Slide-01(前スライド、次スライド

 「すべからく医療者は、緊急時に適切な対応をし、しかるべき効果を上げることが期待されている」 救急医学に関わる我々は、この役割期待にどう答えてゆけばよいのであろうか。

 一昨年、当院歯科口腔外科医の救命センターでの研修に対し、医師法違反の嫌疑がかけられ、 救命センターの部長が起訴、一審で有罪判決を受ける事件がありました。

 この事件は、救急医療に関わる我々に大変関係の深い事件ですので、ご報告させていただきます。


Slide-02(前スライド次スライド

 口腔外科医は、こういう理由で、救命センターでの研修を希望しました。

(きわめてまともな考えです。)
(実際に患者さんを前にしている人間の、経験から絞り出された考え。)


Slide-03(前スライド次スライド

(歯科医にそこまでの研修は必要か)
(歯科は、医科とどこが違うのか)

 歯科口腔外科診療にあたっては、これらの部位の手術を含む治療を行っています。

 口腔は、airwayであり、消化管であるので、手術に際しては気管挿管、場合によっては気道確保目的で気管切開を行いますし、摂食が困難な場合には、当然TPNを行います。

 歯科口腔外科診療中の患者さんが,想定されていない急病を発症した場合には、 初療を行うもの、と考えますが、裁判において、厚生労働省の担当官からは、 「緊急対応は義務ではない」との見解が示されています。


Slide-04(前スライド次スライド

 歯科口腔外科の研修医は、通常の手続きに従って、院内レジデント教育委員会の承認を受け、 院長の許可を得て、正式に麻酔科、続いて、救命センターの研修を行いました。 研修内容は、レジデント教育委員会に報告されていました。


Slide-05(前スライド次スライド

 研修医のプロフィール: 3年目から7年目の、歯科口腔外科医を、 一年に一人ずつ受け入れていました。
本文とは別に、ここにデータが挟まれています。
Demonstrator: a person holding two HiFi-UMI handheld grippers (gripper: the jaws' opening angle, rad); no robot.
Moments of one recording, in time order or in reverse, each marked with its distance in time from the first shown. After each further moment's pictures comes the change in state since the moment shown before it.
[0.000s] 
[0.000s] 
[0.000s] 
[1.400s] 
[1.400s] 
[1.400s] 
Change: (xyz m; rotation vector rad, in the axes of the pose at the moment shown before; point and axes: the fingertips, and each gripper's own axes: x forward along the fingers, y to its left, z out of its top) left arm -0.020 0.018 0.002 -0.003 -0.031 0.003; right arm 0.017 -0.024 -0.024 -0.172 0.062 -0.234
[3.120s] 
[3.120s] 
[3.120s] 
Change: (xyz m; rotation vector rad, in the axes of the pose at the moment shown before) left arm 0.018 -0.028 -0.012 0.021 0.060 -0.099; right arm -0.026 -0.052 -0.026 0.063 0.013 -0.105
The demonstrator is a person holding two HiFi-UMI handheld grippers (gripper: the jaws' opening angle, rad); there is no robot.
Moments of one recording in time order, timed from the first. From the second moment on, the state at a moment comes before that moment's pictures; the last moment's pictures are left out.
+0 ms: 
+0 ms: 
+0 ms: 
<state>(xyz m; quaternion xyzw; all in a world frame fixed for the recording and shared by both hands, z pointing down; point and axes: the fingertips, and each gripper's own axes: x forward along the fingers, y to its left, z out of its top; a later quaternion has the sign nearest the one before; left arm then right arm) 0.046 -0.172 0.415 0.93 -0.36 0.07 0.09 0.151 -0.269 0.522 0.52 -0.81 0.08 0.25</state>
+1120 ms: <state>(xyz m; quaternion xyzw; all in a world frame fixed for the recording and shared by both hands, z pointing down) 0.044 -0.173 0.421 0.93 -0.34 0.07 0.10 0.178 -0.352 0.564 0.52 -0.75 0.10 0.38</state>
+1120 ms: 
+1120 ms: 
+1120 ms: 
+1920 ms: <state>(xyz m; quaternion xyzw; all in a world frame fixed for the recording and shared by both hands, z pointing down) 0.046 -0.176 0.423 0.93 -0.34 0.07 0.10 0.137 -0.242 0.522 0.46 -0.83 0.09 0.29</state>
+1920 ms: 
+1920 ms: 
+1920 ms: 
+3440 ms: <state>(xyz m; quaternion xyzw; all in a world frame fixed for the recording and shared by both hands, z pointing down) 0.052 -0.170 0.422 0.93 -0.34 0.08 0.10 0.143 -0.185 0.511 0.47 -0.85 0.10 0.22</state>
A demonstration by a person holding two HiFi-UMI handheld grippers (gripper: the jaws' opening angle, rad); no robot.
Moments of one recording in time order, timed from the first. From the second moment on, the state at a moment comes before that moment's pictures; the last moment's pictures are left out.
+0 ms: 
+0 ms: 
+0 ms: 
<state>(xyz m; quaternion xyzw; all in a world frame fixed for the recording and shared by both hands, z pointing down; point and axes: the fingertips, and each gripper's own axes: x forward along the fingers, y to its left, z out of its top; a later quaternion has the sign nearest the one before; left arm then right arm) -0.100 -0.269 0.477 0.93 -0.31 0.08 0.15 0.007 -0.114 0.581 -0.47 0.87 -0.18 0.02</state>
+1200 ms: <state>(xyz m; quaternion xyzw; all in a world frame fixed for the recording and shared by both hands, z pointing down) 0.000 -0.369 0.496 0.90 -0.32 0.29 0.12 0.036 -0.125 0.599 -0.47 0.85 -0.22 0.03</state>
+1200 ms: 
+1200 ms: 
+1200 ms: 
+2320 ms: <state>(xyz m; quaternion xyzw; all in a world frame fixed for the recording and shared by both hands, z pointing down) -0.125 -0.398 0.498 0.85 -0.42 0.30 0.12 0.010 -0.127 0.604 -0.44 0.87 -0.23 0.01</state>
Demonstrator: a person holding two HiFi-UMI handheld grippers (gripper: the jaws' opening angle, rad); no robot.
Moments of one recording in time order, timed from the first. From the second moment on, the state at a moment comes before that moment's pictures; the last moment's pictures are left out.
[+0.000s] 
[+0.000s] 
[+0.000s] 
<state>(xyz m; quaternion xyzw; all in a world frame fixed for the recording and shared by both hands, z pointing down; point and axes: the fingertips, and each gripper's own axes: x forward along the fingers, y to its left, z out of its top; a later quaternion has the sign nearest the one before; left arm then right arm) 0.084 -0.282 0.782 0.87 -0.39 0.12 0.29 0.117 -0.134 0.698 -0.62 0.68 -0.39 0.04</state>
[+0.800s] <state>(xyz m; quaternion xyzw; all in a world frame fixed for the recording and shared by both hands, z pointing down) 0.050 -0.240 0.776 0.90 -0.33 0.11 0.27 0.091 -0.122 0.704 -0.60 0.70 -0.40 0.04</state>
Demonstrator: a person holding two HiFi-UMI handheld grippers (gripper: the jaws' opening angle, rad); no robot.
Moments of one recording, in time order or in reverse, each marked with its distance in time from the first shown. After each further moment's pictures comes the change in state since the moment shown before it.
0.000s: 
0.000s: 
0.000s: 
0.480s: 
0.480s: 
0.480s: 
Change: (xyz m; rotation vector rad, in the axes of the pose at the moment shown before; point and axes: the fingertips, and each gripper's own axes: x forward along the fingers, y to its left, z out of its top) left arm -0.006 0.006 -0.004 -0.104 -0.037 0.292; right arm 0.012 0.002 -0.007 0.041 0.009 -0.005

救命センターをローテーションする前に麻酔科での研修を必修としていました。

 研修の目標: 緊急時の対応,適切なコンサルテーション、全身管理を習得目標としていました。

 研修の形態: 救命センターの診療チームで、他の医師に混じって、診療を行っていました。

(いずれも、歯科口腔外科医の通常診療の場面を考慮すると、自分一人で何とかその場を乗り切らなければならない)


Slide-06(前スライド次スライド

 告発に至った経緯と、違法と判断された根拠を示します。

 まず、内部告発により、地方紙に「歯科医師、資格外診療」の記事が出ました。 これにつき、札幌市保健所が、研修を前提とした行為についての疑義照会を出し、 これに対し、厚生省から研修を前提としたという条件に言及しない形で、 「歯科に属さない疾患に関わる医行為を、業として行うことは、医師法第17条に違反する」 という通知が示されました。

 これを受けて、札幌市保健所が、(同じ市の部局である)市立病院を告発することになりました。


Slide-07(前スライド次スライド

 なぜ告発されたか、医師でなければ危険な行為(絶対的医行為という言葉か使われています) を、無資格者が行った。ということで、医師法違反とされました。絶対的医行為の定義と、その内容はお示しの通りです。

 歯科口腔外科領域でも行われて居るであろう事は想像に難くないこれらの行為が、 研修を目的に“医科の患者さん”に対して、医師の指導の下に行われると、「絶対的医行為」とされて、違法になります。

 検察の事情聴取の結果、慢性的な人不足に悩む救命センターが、現場責任者の単独の判断で、 歯科口腔外科研修医をして医師としての診療にあたらせたと見なされ、行為者の歯科口腔外科医は起訴猶予、救命センター部長(研修開始時は副部長)は、起訴ということになりました。


Slide-08(前スライド次スライド

 裁判の経過です

 検察側の主張は以下の通りです。

 免許制度を無視した、きわめて悪質な、確信犯的犯行で、常習性が顕著。 反省の状もなく、再犯性が高い。医師に対する信頼を大きく傷つけた。と断じられ、罰金6万円が求刑されました。

 これに対する判決はスライドにお示しする通りです。

 研修を前提としても、行為自体は免許制度の範囲内で行わなければならないので、 医師以外の“無資格者“による診療行為は、医師法違反であるとされました。

 ということは、現実問題として、免許を持っていない医学生は、患者にはさわれないことになります。 絶対的医行為である、気管挿管を行う救急救命士は医師法違反ということになります。 (医師法は、通達の上に立ちます)


Slide-09(前スライド次スライド

 すべからく医療者は、緊急病態に適切に対応し、良好な結果を上げることが期待されています。 緊急病態に対する訓練は、医療者として、必須のものです。緊急の事態に確実に技術を発揮するためには、普段からの訓練が欠かせません。

 ではどのように訓練をしたらよいのでしょうか。緊急病態は、各診療科で日常的に起こっているわけではありません。歯科口腔外科医が、その診療科で救急病態の患者さんを待っていたのでは、症例数が少なくて研修になりません。救急病態の対応を指導できる、しかるべき指導者が必要ということを考えても、救急病態の対応の研修は、症例があり、指導者の確保できる救命救急センターで行わざるを得ないと思います。

 教育効果を考えると、研修の形態は参加型以外考えられません見学、介助、単独の段階をステップアップし、実際に自分で手を動かすような、研修形態であるべきです。見学は、研修の 1st stepです。見学しただけで実際の診療行為が出来るわけがない。(況や、重傷緊急病態においてをや)


Slide-10(前スライド最初のスライド


付言:

〇医学、歯科医学はこのままのくくりでよいのか

本来は、医学部歯学科であるべきなのではないか

〇医療は医師だけのものか?

これまで医師が行ってきたさまざまなことのうち 一部を、特定の専門業種に分担してゆくべきなのでは

〇医療は医師だけのものか

一般の人にも、医学的知識を持ってもらってもいいのではないか 自分で何かしたいときに(緊急対応などの時に)知識も技術もない 自分の体のことなのに、人任せになってしまう。 義務教育に医学を。